SHoP Architects is locking in its Lower Manhattan home base for the long haul, renewing and expanding its lease at the landmark Woolworth Building at 233 Broadway in a 15-year deal that keeps the firm’s New York headquarters right where it is. The expansion bumps SHoP’s total footprint to roughly 56,000 square feet as it takes over the entire 10th and 11th floors, adding about 5,486 square feet and cementing a presence it has maintained in the tower since 2013.

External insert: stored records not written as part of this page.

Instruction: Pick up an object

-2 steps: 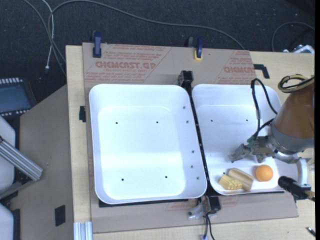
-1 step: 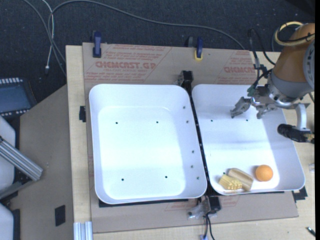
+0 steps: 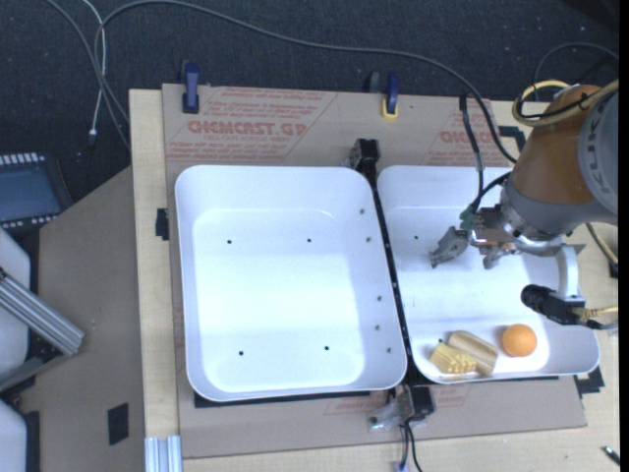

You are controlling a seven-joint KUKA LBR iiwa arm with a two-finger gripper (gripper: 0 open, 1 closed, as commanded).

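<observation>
You see the tabletop carrying two white bins side by side. The left bin is the bigger one in view. Over the right bin the arm reaches in, and its jaws hang above the bin floor, spread apart and gripping nothing. Near the front edge of the right bin lie a corn cob and, just beside it, a small orange ball.

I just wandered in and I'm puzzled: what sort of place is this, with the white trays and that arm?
Most likely a robotics lab test bench. A grey and orange arm reaches over two white bins clamped to a board, cables trail across the floor, and a few toy-like food items lie in the right bin as practice objects.
</observation>
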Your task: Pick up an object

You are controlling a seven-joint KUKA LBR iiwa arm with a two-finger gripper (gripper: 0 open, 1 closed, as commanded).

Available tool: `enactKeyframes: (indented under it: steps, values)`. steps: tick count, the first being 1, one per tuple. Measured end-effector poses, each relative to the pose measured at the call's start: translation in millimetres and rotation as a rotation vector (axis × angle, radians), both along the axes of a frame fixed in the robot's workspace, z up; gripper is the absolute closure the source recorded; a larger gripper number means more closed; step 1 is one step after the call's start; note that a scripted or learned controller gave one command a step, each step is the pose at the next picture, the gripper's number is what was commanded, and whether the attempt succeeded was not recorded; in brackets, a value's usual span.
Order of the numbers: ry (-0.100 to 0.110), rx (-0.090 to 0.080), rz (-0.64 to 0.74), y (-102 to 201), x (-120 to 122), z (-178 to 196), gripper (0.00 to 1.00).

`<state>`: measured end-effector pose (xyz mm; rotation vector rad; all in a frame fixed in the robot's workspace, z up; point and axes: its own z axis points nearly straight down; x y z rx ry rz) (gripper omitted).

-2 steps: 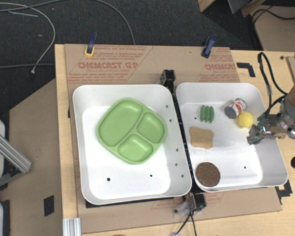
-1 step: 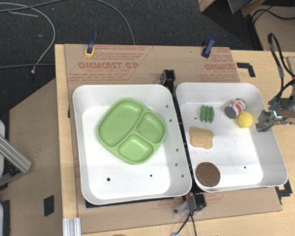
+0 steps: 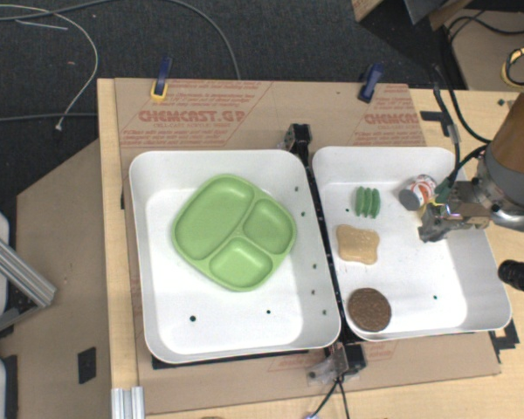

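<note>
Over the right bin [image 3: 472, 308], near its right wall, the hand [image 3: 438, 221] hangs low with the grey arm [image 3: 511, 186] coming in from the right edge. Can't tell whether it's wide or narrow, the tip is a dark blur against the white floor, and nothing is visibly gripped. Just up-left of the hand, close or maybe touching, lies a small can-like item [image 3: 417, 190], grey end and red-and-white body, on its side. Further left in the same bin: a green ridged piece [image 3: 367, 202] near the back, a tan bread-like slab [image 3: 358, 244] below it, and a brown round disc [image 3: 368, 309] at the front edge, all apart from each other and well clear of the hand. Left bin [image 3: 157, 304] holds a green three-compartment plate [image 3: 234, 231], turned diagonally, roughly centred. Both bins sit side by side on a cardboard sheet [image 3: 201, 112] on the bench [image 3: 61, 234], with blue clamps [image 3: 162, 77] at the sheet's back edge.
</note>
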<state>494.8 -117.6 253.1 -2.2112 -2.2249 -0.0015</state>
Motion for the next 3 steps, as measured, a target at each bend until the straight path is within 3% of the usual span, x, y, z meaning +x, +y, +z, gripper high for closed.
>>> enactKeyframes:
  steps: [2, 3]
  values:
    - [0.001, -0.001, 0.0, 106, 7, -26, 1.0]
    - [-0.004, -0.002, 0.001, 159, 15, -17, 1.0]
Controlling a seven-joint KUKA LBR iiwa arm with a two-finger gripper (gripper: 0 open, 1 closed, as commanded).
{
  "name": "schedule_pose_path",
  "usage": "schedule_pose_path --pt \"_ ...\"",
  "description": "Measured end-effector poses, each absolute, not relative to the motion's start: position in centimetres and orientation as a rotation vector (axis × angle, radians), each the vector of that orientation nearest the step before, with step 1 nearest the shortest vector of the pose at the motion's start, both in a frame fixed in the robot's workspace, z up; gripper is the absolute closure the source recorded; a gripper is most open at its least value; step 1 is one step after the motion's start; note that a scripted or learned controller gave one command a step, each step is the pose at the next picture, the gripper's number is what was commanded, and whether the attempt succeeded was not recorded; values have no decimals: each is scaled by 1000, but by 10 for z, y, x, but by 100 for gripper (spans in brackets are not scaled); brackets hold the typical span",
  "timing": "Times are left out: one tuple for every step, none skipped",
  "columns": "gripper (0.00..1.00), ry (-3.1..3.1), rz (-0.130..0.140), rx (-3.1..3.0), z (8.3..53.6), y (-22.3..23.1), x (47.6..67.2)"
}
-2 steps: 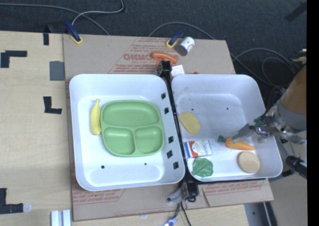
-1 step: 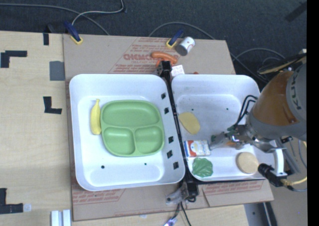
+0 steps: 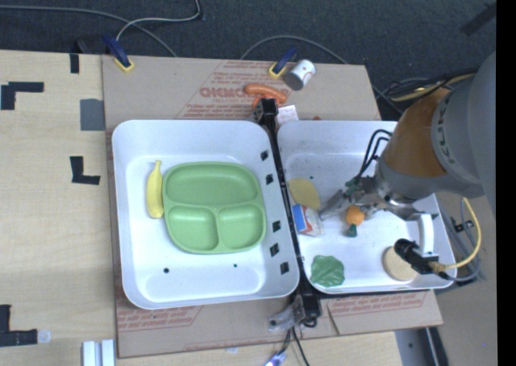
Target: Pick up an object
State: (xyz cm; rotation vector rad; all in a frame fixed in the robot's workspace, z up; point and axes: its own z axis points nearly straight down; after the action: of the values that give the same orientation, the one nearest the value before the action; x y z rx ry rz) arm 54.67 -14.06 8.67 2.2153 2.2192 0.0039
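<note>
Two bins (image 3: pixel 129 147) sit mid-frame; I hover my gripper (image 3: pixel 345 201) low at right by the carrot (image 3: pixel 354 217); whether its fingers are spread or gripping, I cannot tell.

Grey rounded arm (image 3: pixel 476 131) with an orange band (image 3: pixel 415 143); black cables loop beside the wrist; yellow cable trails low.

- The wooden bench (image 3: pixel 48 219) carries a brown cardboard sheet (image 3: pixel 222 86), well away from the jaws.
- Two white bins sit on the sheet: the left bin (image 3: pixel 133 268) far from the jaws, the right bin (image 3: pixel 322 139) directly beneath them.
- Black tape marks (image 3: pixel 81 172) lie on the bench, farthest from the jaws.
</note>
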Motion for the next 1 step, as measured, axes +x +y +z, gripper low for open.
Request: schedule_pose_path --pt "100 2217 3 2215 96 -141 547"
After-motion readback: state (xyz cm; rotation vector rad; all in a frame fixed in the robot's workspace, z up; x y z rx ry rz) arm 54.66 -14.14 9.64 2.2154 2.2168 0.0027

Owner Cammeby’s announced the renewal and expansion, which turns SHoP’s existing holdings on the 11th floor, about 28,098 square feet, and the 10th floor, about 22,612 square feet, into two contiguous full-floor offices for the firm. Brian Siegel of The Lawrence Group represented both SHoP and the landlord in the deal. According to ConnectCRE, Cammeby’s Principal Avi Schron called SHoP “an exceptional firm doing exceptional work.”

SHoP's Roots And Reach

SHoP moved its headquarters into the Woolworth Building in 2013 and has since built a global portfolio that includes projects such as the Barclays Center and the Brooklyn Tower, per SHoP Architects. With the new contiguous space, the firm is set to carve out more room for studios, model-making and client work, the kind of hands-on functions that keep creative teams coming into a central office instead of scattering completely to remote setups.

Owner Aiming To Reimagine The Woolworth

Commercial Observer reported that the building’s owners have been layering in new retail and programming to position the Woolworth as a downtown creative hub, including a recent 15-year, 5,000 square foot ground-floor lease for French-inspired Goody’s. As outlined by Cammeby’s, those retail wins and on-site activations are central to the plan to reshape how the public experiences the building’s lower levels. The SHoP renewal arrives just as that tenant mix and activation strategy is starting to gel on the Woolworth’s lower floors.

What It Signals For Downtown Offices

Recent deal sheets and local coverage have highlighted SHoP’s expansion as one of several moves suggesting momentum is picking up for Manhattan office leasing, especially among creative, education and design users. Bisnow’s New York deal sheet called out the jump to about 56,000 square feet at 233 Broadway alongside other downtown leases. The long-term commitment gives the owners a high-profile, stable tenant while they work to update amenities and programming without stripping away the building’s landmark character.

For the Woolworth, keeping SHoP in place and growing its footprint strengthens the case that historic properties can be reworked into contemporary creative offices rather than sidelined. For SHoP, locking in contiguous floors in one tower should make day-to-day operations smoother and keep the firm rooted in Lower Manhattan for years to come.